YOUR ASSIGNMENT. Word for word, restate every entry that follows.

-- INPUT follows --

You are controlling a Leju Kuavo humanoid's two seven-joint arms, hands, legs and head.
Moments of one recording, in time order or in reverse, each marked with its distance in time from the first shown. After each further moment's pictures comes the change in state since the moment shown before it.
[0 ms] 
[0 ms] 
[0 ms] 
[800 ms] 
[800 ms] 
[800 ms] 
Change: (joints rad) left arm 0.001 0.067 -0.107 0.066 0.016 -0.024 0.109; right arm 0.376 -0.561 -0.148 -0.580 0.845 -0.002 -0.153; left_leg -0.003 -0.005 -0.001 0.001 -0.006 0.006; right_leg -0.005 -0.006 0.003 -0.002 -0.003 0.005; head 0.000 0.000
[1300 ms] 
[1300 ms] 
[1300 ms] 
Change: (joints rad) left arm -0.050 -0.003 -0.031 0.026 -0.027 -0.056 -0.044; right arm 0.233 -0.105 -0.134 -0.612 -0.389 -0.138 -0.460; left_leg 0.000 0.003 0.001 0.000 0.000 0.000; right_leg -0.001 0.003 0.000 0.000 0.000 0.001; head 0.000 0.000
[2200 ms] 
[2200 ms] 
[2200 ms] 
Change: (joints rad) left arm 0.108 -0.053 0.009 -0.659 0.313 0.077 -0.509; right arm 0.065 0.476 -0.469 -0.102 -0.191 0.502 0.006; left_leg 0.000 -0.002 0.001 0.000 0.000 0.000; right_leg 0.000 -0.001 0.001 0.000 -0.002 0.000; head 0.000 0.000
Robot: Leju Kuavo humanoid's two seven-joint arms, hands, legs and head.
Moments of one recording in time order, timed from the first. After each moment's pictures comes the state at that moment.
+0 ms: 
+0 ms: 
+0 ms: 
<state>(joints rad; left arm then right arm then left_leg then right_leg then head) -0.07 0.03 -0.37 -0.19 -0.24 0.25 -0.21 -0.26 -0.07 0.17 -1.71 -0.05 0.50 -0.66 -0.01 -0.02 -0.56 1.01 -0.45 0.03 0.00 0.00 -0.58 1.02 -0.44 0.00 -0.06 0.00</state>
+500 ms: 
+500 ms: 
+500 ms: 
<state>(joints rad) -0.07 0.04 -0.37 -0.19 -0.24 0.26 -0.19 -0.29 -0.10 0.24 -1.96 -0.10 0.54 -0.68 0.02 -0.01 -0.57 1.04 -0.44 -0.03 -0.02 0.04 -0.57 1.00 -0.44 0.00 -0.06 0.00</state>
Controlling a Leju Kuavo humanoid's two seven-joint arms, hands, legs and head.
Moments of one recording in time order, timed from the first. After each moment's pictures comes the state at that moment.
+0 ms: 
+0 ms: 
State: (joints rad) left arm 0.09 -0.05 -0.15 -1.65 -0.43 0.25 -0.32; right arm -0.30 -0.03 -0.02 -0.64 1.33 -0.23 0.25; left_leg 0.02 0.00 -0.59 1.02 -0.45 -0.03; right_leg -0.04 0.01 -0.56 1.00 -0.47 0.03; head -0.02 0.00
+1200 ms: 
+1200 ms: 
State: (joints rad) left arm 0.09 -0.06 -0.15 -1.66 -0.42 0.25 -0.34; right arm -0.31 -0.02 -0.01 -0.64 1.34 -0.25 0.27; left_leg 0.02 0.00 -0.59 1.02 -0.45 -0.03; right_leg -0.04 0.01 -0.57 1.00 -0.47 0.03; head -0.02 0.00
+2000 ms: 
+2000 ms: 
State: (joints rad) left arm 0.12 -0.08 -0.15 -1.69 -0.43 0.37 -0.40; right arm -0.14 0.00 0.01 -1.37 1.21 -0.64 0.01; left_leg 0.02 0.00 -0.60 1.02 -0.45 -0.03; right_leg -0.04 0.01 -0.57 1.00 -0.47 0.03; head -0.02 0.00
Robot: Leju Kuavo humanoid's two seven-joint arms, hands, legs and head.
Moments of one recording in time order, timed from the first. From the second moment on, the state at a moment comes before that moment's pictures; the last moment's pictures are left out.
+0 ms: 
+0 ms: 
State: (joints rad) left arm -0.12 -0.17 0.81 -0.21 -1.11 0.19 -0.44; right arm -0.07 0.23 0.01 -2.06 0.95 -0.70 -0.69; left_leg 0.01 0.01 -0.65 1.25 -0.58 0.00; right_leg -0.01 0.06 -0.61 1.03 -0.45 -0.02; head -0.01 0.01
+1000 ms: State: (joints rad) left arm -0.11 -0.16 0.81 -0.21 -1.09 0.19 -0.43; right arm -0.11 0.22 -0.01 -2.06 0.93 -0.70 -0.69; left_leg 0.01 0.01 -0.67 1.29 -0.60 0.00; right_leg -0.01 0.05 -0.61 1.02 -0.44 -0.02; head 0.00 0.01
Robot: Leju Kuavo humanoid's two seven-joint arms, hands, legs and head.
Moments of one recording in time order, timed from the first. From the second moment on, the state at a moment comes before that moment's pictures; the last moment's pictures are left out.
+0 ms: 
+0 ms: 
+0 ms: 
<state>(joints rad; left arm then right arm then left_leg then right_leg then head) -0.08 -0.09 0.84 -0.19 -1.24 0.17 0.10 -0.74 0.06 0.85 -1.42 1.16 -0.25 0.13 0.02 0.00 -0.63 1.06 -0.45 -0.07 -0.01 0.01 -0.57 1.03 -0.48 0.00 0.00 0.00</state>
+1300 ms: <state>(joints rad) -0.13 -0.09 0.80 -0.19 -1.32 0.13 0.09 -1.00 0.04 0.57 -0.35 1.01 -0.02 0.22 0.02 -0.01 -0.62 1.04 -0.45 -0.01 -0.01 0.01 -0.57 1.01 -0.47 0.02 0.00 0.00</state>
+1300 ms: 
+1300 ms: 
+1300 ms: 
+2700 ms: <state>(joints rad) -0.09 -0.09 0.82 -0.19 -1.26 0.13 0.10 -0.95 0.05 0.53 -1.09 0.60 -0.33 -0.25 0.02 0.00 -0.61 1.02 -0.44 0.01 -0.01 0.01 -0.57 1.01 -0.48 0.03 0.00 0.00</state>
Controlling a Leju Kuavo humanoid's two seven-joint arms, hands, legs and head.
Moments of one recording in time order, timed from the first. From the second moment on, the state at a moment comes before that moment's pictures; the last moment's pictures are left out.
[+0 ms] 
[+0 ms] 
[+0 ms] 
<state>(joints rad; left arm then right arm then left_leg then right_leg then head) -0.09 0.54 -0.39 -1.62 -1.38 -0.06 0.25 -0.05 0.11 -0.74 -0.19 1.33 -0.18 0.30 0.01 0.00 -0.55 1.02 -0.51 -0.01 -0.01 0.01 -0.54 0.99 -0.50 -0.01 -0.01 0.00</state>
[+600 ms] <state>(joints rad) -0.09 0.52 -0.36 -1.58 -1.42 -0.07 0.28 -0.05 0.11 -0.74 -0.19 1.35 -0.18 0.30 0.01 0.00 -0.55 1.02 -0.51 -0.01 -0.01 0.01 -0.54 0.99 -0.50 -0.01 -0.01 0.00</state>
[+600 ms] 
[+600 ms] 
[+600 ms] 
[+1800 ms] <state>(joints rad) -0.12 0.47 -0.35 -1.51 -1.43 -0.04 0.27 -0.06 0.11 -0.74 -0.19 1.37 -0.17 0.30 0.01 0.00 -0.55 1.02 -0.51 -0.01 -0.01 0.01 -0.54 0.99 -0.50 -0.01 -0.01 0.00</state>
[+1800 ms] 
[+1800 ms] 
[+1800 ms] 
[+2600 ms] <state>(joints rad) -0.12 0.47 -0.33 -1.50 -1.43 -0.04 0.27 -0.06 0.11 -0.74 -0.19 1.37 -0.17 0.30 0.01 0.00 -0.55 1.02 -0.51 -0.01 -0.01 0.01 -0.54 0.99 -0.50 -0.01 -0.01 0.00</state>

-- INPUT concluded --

WRITTEN REPLY.
You are controlling a Leju Kuavo humanoid's two seven-joint arms, hands, legs and head.
Moments of one recording, in time order or in reverse, each marked with its distance in time from the first shown. After each further moment's pictures comes the change in state since the moment shown before it.
[0 ms] 
[0 ms] 
[0 ms] 
[800 ms] 
[800 ms] 
[800 ms] 
Change: (joints rad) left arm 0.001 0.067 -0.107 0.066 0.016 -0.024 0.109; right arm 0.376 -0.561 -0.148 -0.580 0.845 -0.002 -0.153; left_leg -0.003 -0.005 -0.001 0.001 -0.006 0.006; right_leg -0.005 -0.006 0.003 -0.002 -0.003 0.005; head 0.000 0.000
[1300 ms] 
[1300 ms] 
[1300 ms] 
Change: (joints rad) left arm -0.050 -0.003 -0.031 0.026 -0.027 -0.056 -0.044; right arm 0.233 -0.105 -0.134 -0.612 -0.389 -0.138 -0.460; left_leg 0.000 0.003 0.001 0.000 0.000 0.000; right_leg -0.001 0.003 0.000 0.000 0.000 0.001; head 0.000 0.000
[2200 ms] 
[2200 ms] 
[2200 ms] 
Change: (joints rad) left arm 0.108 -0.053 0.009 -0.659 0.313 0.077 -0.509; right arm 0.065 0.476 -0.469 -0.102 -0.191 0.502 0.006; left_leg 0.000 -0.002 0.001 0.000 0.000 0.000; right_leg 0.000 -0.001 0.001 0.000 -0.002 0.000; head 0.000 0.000
Robot: Leju Kuavo humanoid's two seven-joint arms, hands, legs and head.
Moments of one recording in time order, timed from the first. After each moment's pictures comes the state at that moment.
+0 ms: 
+0 ms: 
+0 ms: 
<state>(joints rad; left arm then right arm then left_leg then right_leg then head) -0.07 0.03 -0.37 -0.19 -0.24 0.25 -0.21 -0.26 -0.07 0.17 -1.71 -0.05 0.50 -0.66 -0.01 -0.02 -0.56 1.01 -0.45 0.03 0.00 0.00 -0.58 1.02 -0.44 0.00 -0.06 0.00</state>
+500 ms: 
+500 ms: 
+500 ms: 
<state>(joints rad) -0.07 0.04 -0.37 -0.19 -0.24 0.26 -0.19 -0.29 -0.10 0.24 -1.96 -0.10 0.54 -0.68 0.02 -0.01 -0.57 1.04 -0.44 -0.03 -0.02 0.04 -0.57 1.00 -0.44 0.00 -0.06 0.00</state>
Controlling a Leju Kuavo humanoid's two seven-joint arms, hands, legs and head.
Moments of one recording in time order, timed from the first. After each moment's pictures comes the state at that moment.
+0 ms: 
+0 ms: 
State: (joints rad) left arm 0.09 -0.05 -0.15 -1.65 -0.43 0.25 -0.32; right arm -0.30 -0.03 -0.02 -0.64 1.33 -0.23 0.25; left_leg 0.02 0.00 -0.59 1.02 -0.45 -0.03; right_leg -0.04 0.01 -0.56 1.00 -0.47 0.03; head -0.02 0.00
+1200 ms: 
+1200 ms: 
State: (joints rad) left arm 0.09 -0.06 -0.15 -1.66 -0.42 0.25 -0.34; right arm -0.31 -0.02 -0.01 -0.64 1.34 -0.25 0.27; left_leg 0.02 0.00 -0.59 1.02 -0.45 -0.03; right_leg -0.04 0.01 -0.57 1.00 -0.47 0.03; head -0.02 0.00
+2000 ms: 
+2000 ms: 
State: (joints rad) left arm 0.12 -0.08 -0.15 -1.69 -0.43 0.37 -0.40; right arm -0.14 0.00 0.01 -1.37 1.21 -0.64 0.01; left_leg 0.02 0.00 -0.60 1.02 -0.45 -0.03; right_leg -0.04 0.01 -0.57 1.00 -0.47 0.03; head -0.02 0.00
Robot: Leju Kuavo humanoid's two seven-joint arms, hands, legs and head.
Moments of one recording in time order, timed from the first. From the second moment on, the state at a moment comes before that moment's pictures; the last moment's pictures are left out.
+0 ms: 
+0 ms: 
State: (joints rad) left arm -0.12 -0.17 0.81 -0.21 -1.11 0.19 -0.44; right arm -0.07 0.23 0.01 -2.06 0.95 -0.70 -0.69; left_leg 0.01 0.01 -0.65 1.25 -0.58 0.00; right_leg -0.01 0.06 -0.61 1.03 -0.45 -0.02; head -0.01 0.01
+1000 ms: State: (joints rad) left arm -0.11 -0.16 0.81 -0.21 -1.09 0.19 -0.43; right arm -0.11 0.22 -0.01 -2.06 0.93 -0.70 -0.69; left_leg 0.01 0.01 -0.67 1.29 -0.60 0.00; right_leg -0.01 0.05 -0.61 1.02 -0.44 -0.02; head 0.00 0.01
Robot: Leju Kuavo humanoid's two seven-joint arms, hands, legs and head.
Moments of one recording in time order, timed from the first. From the second moment on, the state at a moment comes before that moment's pictures; the last moment's pictures are left out.
+0 ms: 
+0 ms: 
+0 ms: 
<state>(joints rad; left arm then right arm then left_leg then right_leg then head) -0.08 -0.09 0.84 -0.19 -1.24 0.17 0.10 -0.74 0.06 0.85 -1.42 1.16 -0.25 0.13 0.02 0.00 -0.63 1.06 -0.45 -0.07 -0.01 0.01 -0.57 1.03 -0.48 0.00 0.00 0.00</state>
+1300 ms: <state>(joints rad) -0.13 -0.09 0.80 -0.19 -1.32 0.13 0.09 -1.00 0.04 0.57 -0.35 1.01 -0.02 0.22 0.02 -0.01 -0.62 1.04 -0.45 -0.01 -0.01 0.01 -0.57 1.01 -0.47 0.02 0.00 0.00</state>
+1300 ms: 
+1300 ms: 
+1300 ms: 
+2700 ms: <state>(joints rad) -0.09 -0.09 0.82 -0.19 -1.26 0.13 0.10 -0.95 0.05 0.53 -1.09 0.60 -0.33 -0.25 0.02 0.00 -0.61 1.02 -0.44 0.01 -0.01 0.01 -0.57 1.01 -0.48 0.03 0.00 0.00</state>
Controlling a Leju Kuavo humanoid's two seven-joint arms, hands, legs and head.
Moments of one recording in time order, timed from the first. From the second moment on, the state at a moment comes before that moment's pictures; the last moment's pictures are left out.
[+0 ms] 
[+0 ms] 
[+0 ms] 
<state>(joints rad; left arm then right arm then left_leg then right_leg then head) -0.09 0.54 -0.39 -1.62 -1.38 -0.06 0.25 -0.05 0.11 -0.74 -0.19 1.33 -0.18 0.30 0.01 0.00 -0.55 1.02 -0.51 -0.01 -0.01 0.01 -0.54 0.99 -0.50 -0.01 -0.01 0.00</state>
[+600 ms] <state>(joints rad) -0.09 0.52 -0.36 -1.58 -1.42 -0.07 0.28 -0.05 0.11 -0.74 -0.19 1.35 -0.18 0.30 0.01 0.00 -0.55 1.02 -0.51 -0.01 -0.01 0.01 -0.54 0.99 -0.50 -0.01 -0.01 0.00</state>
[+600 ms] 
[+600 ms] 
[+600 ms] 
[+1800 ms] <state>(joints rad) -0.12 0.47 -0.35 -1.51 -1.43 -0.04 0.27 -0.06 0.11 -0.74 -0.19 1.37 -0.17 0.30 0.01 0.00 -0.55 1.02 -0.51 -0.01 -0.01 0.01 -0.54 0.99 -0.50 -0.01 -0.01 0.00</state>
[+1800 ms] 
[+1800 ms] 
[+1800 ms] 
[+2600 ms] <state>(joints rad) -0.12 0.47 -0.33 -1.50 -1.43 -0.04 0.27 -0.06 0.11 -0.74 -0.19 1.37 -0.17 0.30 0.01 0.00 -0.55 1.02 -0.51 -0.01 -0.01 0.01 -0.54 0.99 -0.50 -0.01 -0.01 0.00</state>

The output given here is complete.